Replay the dispatchLog entries as-written; do not auto-dedup repeated spawns of the same sub-agent name. The latest entry per sub-agent name is treated as the authoritative last run for the summary line, but earlier entries are preserved in the restored log so the reviewer sees the spawn history (the same no-auto-dedup rule the in-session writer applies per the dispatchLog structure rule above).
Cleanup discipline. The handoff file persists across resume reloads. Re-reading the file does not delete it, so an interrupted resume can be re-run against the same handoff. The file is deleted only on a successful gh api POST per the wrap-up flow above (**POST and URL.** deletes the handoff on the .html_url-returning success branch). On any failure path (submission rejected by GitHub with a non-422 exit, reviewer cancels at the confirmation prompt, /clear without an explicit submit, host reboots mid-session) the file persists until the next successful submission against this PR or until the reviewer deletes it manually. Cleanup is per-PR: a successful POST against the current PR deletes only that PR's handoff; handoffs from other PRs in the same shell are out of scope and stay in /tmp until the host reaps them.

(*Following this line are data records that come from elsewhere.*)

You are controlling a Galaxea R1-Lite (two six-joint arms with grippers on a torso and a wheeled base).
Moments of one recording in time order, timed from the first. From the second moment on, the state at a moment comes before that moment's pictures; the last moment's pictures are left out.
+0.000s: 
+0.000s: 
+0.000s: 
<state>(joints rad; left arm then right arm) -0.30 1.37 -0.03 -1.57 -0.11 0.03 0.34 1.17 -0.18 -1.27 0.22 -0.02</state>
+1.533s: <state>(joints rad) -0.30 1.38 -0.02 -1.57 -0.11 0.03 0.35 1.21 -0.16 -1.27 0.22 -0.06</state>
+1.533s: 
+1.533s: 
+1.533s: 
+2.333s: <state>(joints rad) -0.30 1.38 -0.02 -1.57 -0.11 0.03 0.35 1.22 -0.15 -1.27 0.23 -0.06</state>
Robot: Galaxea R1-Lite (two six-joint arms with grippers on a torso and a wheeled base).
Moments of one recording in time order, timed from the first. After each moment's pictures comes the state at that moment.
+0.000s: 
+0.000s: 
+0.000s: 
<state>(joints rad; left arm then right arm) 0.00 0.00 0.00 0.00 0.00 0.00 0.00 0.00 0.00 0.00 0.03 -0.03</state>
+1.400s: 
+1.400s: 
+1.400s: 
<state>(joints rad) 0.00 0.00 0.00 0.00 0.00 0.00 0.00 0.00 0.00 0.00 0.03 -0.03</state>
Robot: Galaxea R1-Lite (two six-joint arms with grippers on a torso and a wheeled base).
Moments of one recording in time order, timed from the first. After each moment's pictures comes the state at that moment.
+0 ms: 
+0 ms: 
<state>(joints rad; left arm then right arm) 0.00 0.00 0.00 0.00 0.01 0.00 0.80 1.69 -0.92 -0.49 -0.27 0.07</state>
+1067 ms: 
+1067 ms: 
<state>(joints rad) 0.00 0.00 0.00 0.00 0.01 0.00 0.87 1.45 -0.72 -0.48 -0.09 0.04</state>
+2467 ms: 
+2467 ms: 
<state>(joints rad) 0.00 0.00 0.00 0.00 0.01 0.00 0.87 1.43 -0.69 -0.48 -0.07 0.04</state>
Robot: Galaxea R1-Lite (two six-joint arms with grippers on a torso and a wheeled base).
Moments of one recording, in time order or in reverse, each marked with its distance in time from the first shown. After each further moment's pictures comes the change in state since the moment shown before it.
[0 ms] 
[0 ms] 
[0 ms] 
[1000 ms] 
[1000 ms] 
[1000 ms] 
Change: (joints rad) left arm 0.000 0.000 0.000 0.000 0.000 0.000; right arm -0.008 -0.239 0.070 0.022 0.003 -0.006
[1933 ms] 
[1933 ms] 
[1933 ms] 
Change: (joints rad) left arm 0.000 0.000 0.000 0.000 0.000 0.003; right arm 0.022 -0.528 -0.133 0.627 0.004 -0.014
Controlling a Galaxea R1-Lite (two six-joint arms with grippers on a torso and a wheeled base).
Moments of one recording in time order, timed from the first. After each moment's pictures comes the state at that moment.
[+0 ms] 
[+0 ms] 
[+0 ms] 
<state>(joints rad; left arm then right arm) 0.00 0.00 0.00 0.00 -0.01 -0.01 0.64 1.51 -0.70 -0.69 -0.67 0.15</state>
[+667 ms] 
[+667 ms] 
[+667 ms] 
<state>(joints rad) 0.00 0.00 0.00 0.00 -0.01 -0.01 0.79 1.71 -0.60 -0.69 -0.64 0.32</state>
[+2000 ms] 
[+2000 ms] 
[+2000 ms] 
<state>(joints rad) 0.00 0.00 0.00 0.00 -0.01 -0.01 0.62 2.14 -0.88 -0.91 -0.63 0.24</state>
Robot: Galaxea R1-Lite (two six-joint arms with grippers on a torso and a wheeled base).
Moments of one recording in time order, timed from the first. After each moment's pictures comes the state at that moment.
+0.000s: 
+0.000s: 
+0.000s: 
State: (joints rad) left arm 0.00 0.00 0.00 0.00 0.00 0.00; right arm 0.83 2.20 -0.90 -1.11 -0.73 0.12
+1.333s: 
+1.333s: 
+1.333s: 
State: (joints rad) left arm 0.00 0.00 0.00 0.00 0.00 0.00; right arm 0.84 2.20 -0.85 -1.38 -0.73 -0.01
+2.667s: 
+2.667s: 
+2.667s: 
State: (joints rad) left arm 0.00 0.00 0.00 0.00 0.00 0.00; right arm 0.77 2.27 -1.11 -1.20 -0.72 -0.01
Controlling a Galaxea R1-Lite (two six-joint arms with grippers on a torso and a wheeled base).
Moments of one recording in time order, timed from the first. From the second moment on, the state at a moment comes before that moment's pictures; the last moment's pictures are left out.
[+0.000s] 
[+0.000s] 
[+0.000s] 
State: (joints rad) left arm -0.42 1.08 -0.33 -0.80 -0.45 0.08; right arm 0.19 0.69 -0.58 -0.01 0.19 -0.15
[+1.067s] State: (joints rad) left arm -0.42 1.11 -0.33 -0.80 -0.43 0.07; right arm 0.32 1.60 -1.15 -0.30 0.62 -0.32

On a 422 Unprocessable Entity POST result, the wrap-up flow tags every offending observation with [REJECTED: <reason>] in memory, re-renders the prune table, and returns to prune mode (per **POST and URL.** above), but the handoff file is not auto-updated to reflect the mutation. After tagging, print one line to the reviewer naming the rejected indices: Observations N1, N2, ... tagged [REJECTED]; re-checkpoint with 'save state' if you plan to /clear before retry. (a single index renders without the comma list). The reviewer must re-checkpoint explicitly to persist the rejection state across sessions; otherwise the resume re-presents the pre-422 body and the reviewer has to re-derive the rejection state from the failed POST's GitHub response.